[Stored data entries]

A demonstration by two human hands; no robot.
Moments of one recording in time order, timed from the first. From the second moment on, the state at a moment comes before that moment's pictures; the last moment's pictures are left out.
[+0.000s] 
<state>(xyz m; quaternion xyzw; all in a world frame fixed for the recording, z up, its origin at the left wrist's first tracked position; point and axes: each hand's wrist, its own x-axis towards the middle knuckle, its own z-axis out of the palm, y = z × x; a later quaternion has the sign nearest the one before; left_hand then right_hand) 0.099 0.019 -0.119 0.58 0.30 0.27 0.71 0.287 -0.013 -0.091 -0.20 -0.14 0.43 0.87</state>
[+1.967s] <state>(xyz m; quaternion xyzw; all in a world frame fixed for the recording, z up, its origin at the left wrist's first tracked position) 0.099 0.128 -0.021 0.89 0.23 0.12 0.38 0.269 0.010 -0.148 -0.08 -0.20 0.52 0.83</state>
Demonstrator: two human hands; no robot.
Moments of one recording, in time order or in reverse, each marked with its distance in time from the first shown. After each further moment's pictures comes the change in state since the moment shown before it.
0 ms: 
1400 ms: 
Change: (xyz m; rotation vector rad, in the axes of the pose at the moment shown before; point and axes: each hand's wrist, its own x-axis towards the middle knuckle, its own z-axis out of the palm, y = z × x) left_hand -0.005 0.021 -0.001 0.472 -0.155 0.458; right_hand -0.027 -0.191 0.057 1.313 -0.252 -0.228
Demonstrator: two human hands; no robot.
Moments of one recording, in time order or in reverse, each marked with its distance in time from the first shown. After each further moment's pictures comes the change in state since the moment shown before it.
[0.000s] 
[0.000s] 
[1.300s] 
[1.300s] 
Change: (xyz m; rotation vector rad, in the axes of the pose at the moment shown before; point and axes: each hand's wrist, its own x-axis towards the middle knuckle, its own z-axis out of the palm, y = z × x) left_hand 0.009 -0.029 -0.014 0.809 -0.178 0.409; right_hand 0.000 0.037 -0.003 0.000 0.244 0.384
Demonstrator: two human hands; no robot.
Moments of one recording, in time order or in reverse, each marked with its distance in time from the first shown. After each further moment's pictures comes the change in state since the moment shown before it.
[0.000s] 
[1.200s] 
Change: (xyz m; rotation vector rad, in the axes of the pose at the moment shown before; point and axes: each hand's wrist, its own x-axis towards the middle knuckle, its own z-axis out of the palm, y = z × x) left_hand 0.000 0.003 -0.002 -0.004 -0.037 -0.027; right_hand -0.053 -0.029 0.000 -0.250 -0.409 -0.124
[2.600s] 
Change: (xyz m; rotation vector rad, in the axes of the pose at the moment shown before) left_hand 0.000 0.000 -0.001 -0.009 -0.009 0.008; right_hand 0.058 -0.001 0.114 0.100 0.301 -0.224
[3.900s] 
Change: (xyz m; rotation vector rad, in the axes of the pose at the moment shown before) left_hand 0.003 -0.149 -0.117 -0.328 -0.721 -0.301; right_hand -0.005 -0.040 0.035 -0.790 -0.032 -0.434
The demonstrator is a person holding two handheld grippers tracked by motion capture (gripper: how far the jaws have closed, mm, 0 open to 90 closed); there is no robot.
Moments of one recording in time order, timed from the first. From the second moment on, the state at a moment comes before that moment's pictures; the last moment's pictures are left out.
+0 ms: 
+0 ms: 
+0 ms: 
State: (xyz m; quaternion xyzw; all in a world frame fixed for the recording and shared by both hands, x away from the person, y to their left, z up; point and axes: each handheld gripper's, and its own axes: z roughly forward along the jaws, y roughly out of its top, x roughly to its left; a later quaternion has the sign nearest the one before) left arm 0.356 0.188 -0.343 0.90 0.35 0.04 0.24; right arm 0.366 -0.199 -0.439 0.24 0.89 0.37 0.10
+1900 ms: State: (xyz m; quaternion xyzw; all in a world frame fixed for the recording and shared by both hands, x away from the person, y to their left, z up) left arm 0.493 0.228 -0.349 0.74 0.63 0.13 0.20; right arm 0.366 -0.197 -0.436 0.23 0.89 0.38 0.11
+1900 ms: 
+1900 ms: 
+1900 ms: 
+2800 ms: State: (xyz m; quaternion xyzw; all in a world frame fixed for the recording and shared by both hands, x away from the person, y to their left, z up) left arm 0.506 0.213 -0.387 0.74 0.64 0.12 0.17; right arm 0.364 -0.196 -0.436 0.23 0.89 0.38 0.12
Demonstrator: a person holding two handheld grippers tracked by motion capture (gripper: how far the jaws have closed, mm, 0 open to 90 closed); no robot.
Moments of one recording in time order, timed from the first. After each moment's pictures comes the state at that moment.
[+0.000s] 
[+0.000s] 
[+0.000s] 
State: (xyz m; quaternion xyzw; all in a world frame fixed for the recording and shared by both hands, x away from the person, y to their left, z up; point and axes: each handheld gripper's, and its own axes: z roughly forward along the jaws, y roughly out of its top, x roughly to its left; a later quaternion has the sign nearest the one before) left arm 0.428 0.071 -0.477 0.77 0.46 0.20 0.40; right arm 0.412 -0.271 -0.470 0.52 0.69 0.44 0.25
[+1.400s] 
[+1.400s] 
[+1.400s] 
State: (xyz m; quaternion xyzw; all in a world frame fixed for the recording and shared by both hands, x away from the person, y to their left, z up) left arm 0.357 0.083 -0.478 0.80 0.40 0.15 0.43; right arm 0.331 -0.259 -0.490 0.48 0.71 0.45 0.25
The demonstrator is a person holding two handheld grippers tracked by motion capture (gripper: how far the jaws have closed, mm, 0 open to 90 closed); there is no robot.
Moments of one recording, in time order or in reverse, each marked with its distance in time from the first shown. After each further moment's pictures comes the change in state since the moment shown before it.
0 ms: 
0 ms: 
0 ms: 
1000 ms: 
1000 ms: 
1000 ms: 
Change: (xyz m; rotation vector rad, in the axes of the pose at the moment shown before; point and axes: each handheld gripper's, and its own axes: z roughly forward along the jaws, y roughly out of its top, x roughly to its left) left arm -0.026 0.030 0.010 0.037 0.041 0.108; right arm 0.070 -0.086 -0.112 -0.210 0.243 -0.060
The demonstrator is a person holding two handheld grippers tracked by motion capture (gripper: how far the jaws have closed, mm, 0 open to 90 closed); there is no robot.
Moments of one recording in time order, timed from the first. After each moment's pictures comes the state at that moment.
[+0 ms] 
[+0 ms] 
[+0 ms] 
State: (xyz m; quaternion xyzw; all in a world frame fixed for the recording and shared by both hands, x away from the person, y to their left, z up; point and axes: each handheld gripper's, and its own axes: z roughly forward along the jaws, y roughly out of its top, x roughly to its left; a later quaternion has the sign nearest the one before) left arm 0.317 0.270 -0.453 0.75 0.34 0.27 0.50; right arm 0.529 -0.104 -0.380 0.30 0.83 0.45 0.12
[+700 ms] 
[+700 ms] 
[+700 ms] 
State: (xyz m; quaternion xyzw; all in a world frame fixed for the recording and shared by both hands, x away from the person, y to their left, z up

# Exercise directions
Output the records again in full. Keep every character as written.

# Answer for this exercise
A demonstration by two human hands; no robot.
Moments of one recording in time order, timed from the first. From the second moment on, the state at a moment comes before that moment's pictures; the last moment's pictures are left out.
[+0.000s] 
<state>(xyz m; quaternion xyzw; all in a world frame fixed for the recording, z up, its origin at the left wrist's first tracked position; point and axes: each hand's wrist, its own x-axis towards the middle knuckle, its own z-axis out of the palm, y = z × x; a later quaternion has the sign nearest the one before; left_hand then right_hand) 0.099 0.019 -0.119 0.58 0.30 0.27 0.71 0.287 -0.013 -0.091 -0.20 -0.14 0.43 0.87</state>
[+1.967s] <state>(xyz m; quaternion xyzw; all in a world frame fixed for the recording, z up, its origin at the left wrist's first tracked position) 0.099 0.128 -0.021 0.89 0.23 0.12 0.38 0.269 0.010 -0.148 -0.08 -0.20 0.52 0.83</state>
Demonstrator: two human hands; no robot.
Moments of one recording, in time order or in reverse, each marked with its distance in time from the first shown. After each further moment's pictures comes the change in state since the moment shown before it.
0 ms: 
1400 ms: 
Change: (xyz m; rotation vector rad, in the axes of the pose at the moment shown before; point and axes: each hand's wrist, its own x-axis towards the middle knuckle, its own z-axis out of the palm, y = z × x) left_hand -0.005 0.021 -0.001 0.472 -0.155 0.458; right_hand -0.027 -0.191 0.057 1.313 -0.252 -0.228
Demonstrator: two human hands; no robot.
Moments of one recording, in time order or in reverse, each marked with its distance in time from the first shown. After each further moment's pictures comes the change in state since the moment shown before it.
[0.000s] 
[0.000s] 
[1.300s] 
[1.300s] 
Change: (xyz m; rotation vector rad, in the axes of the pose at the moment shown before; point and axes: each hand's wrist, its own x-axis towards the middle knuckle, its own z-axis out of the palm, y = z × x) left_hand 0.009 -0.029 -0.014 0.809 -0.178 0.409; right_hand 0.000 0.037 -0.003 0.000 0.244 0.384
Demonstrator: two human hands; no robot.
Moments of one recording, in time order or in reverse, each marked with its distance in time from the first shown. After each further moment's pictures comes the change in state since the moment shown before it.
[0.000s] 
[1.200s] 
Change: (xyz m; rotation vector rad, in the axes of the pose at the moment shown before; point and axes: each hand's wrist, its own x-axis towards the middle knuckle, its own z-axis out of the palm, y = z × x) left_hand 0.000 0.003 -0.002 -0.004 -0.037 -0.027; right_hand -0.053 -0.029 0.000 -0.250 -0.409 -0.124
[2.600s] 
Change: (xyz m; rotation vector rad, in the axes of the pose at the moment shown before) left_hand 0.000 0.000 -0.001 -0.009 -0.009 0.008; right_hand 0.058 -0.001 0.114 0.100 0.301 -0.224
[3.900s] 
Change: (xyz m; rotation vector rad, in the axes of the pose at the moment shown before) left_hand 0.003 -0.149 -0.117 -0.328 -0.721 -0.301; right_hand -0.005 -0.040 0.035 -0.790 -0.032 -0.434
The demonstrator is a person holding two handheld grippers tracked by motion capture (gripper: how far the jaws have closed, mm, 0 open to 90 closed); there is no robot.
Moments of one recording in time order, timed from the first. From the second moment on, the state at a moment comes before that moment's pictures; the last moment's pictures are left out.
+0 ms: 
+0 ms: 
+0 ms: 
State: (xyz m; quaternion xyzw; all in a world frame fixed for the recording and shared by both hands, x away from the person, y to their left, z up; point and axes: each handheld gripper's, and its own axes: z roughly forward along the jaws, y roughly out of its top, x roughly to its left; a later quaternion has the sign nearest the one before) left arm 0.356 0.188 -0.343 0.90 0.35 0.04 0.24; right arm 0.366 -0.199 -0.439 0.24 0.89 0.37 0.10
+1900 ms: State: (xyz m; quaternion xyzw; all in a world frame fixed for the recording and shared by both hands, x away from the person, y to their left, z up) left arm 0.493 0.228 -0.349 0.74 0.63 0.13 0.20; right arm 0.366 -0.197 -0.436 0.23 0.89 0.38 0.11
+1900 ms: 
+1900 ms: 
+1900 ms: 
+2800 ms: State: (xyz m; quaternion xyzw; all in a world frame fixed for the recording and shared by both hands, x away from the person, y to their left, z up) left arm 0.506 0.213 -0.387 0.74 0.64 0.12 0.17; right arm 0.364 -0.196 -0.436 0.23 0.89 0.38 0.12
Demonstrator: a person holding two handheld grippers tracked by motion capture (gripper: how far the jaws have closed, mm, 0 open to 90 closed); no robot.
Moments of one recording in time order, timed from the first. After each moment's pictures comes the state at that moment.
[+0.000s] 
[+0.000s] 
[+0.000s] 
State: (xyz m; quaternion xyzw; all in a world frame fixed for the recording and shared by both hands, x away from the person, y to their left, z up; point and axes: each handheld gripper's, and its own axes: z roughly forward along the jaws, y roughly out of its top, x roughly to its left; a later quaternion has the sign nearest the one before) left arm 0.428 0.071 -0.477 0.77 0.46 0.20 0.40; right arm 0.412 -0.271 -0.470 0.52 0.69 0.44 0.25
[+1.400s] 
[+1.400s] 
[+1.400s] 
State: (xyz m; quaternion xyzw; all in a world frame fixed for the recording and shared by both hands, x away from the person, y to their left, z up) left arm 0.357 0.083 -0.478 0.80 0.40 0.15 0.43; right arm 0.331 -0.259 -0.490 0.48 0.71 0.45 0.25
The demonstrator is a person holding two handheld grippers tracked by motion capture (gripper: how far the jaws have closed, mm, 0 open to 90 closed); there is no robot.
Moments of one recording, in time order or in reverse, each marked with its distance in time from the first shown. After each further moment's pictures comes the change in state since the moment shown before it.
0 ms: 
0 ms: 
0 ms: 
1000 ms: 
1000 ms: 
1000 ms: 
Change: (xyz m; rotation vector rad, in the axes of the pose at the moment shown before; point and axes: each handheld gripper's, and its own axes: z roughly forward along the jaws, y roughly out of its top, x roughly to its left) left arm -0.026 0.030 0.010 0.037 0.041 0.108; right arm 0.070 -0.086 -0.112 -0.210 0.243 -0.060
The demonstrator is a person holding two handheld grippers tracked by motion capture (gripper: how far the jaws have closed, mm, 0 open to 90 closed); there is no robot.
Moments of one recording in time order, timed from the first. After each moment's pictures comes the state at that moment.
[+0 ms] 
[+0 ms] 
[+0 ms] 
State: (xyz m; quaternion xyzw; all in a world frame fixed for the recording and shared by both hands, x away from the person, y to their left, z up; point and axes: each handheld gripper's, and its own axes: z roughly forward along the jaws, y roughly out of its top, x roughly to its left; a later quaternion has the sign nearest the one before) left arm 0.317 0.270 -0.453 0.75 0.34 0.27 0.50; right arm 0.529 -0.104 -0.380 0.30 0.83 0.45 0.12
[+700 ms] 
[+700 ms] 
[+700 ms] 
State: (xyz m; quaternion xyzw; all in a world frame fixed for the recording and shared by both hands, x away from the person, y to their left, z up

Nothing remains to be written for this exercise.